The fact that it's only a 20% increase makes it sound promising. Normally press releases will boast about "100x" increases in speed when they switch to using the GPU. And you can get that sort of increase for highly parallel tasks with low memory pressure. BitCoin mining, for example. But the low 20% speedup implies that they're doing this for general purpose computing.
That's hilarious. Using a whole CPU for prefetching data because of poor shared bus performance for both the CPUs and GPUs (?!). Instead of such crazy "software solution", I would rather prefer to use a portion of its L2 or L3 cache size (e.g. 1MB for a 3MB L2/L3 cache) for the GPU itself, and reduce the bus saturation with DMA transfers (e.g. just like the SPE units of the Cell CPU work).
However, what they did was demonstrate a novel way of making use of two different processing cores that exist on the chip (namely using both the CPU and an integrated GPU) to improve the performance of their benchmark - which certainly is both interesting and news.
Of course, a proof of concept is a long long way from it being of practical benefit!
A very, very long way, I would guess. A 20% performance gain is nice, but having to power a GPU to get it is not. I would expect that adding a second CPU instead of that GPU almost always will give you more than that 20% performsnce and less heat, for less money.
It depends on the application. If the application, as the article puts it, "pushes polygons around", then I imagine the APU concept may have the advantage.
Though, as previously noted, this APU concept is highly dependent on tailored software (compilers, etc.) and AMD has been banking their strategy on the fact that these critical pieces will take advantage of the APU.
I think the NCSU research (co-sponsored by AMD) is a move in the right direction for determining whether these APUs are an effective solution when compared to the multi-CPU architectures.

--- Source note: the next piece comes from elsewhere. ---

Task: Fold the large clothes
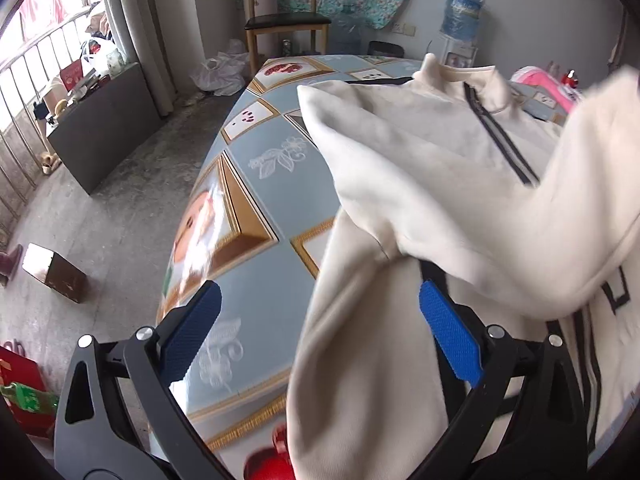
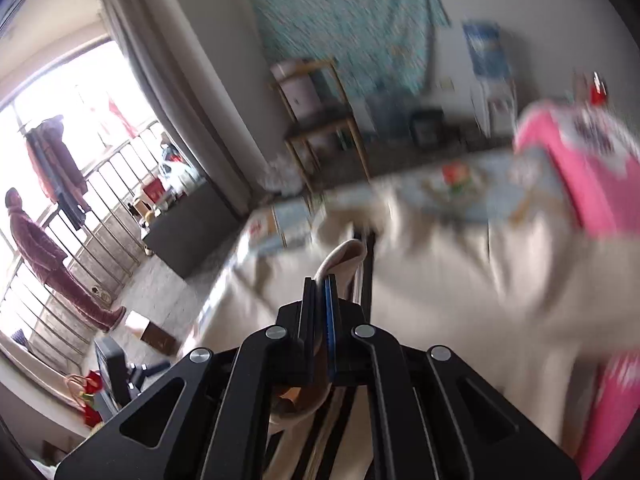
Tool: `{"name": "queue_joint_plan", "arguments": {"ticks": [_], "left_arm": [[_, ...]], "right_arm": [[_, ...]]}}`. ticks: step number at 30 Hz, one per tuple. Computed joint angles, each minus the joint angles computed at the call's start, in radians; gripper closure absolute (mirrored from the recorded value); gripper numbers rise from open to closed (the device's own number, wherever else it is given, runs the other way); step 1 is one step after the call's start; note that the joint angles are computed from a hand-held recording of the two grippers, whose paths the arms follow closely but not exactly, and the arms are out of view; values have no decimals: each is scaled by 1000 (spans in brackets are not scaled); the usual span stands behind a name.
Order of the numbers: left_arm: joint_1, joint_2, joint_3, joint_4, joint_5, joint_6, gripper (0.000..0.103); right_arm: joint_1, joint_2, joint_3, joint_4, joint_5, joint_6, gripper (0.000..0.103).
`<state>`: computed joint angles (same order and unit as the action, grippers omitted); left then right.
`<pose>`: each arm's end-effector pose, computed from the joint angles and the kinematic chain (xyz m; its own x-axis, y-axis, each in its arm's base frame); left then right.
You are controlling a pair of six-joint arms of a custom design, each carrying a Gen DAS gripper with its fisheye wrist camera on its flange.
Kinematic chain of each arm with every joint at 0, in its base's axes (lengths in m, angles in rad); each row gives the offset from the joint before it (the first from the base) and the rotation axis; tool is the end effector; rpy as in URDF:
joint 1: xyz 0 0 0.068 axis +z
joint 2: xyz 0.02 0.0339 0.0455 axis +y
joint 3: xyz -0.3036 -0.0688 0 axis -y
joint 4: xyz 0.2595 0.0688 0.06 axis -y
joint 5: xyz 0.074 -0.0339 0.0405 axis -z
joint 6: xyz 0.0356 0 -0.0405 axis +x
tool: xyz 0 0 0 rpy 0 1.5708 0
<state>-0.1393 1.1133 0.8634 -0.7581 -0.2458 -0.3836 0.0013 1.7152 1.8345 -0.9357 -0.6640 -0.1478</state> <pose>0.2093 -0.0206 0.2880 -0.7790 -0.2573 -0.5718 -0.3078 0.9514 -0.0088 0.3841 0.0224 0.4300 -0.6584 -0.1168 -0.7435 -0.5258 0.7783 0.3433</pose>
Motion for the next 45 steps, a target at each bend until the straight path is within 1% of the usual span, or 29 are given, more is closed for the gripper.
{"name": "queue_joint_plan", "arguments": {"ticks": [2,4,6,7,9,10,13,16,18,19,20,22,25,27,28,31,34,36,37,38,41,43,45], "left_arm": [[38,40,5,20,35,16,7],[68,52,-5,37,72,12,7],[84,65,-16,47,78,4,7],[91,69,-20,48,80,1,7],[97,68,-22,52,72,8,7],[100,72,-21,54,74,12,7],[110,85,-15,58,71,28,7],[114,89,-13,57,72,35,7],[119,90,-11,54,76,39,7],[118,87,-11,53,76,36,7],[113,82,-11,52,72,34,7],[87,64,-8,34,47,27,7],[52,61,5,24,18,44,7],[28,92,19,20,-17,64,7],[18,117,29,15,-37,73,7],[3,152,41,36,-73,94,6],[-14,160,42,46,-135,103,6],[-23,157,37,52,-175,104,6],[-26,153,32,55,-196,104,6],[-26,149,26,55,-215,99,6],[-4,122,18,44,-222,80,6],[17,103,9,42,-209,80,6],[40,90,-2,48,-188,86,6]], "right_arm": [[-7,55,160,0,-3,20,98],[-42,88,229,9,-24,55,98],[-93,106,208,26,-33,70,98],[-116,129,197,8,-32,63,98],[-154,212,176,-78,-2,20,98],[-168,257,163,-113,30,4,98],[-193,319,100,-113,79,-11,98],[-212,354,136,-142,17,-24,98],[-220,386,201,-183,-15,-34,98],[-220,422,264,-233,-21,-40,98],[-225,460,321,-278,-12,-43,98],[-225,470,340,-305,31,-51,96],[-222,425,273,-276,82,-90,95],[-213,402,228,-261,116,-118,87],[-205,395,205,-249,135,-123,79],[-175,387,153,-216,205,-137,77],[-146,371,93,-157,258,-140,77],[-129,356,59,-124,277,-142,94],[-125,355,58,-125,271,-142,99],[-123,350,57,-124,255,-136,99],[-126,296,26,-82,204,-113,100],[-137,285,31,-84,169,-95,100],[-144,283,24,-84,179,-90,100]]}}
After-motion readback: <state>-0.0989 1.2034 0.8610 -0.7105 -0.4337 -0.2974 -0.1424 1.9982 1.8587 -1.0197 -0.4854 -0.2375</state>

GPUs are pretty tailored and aren't really good for general purpose computing. Branching and cache coherency are much easier in the CPU compared to the GPU. I doubt that any of the advertised gains would be realized by normal users.
I hope this has something to do with HSAIL virtual ISA.
For example general purpose code in C compiled to HSAIL and then CPU makes intelligent decisions which parts of code to JIT-compile to CPU and which to GPU ...
Hopefully we can get this into drivers sooner than later. AMD has already been working with Microsoft to get a large performance gain out of BullDozer chips in Windows 8 simply by the way threads are prioritized.
The CPU parses the GPU kernel and creates a prefetcher program that contains the load instructions of the GPU kernel. This prefetcher runs on the CPU, but slightly ahead of kernel execution on the GPU. This warms up the caches, so that when the GPU executes a load instruction, the data is already there.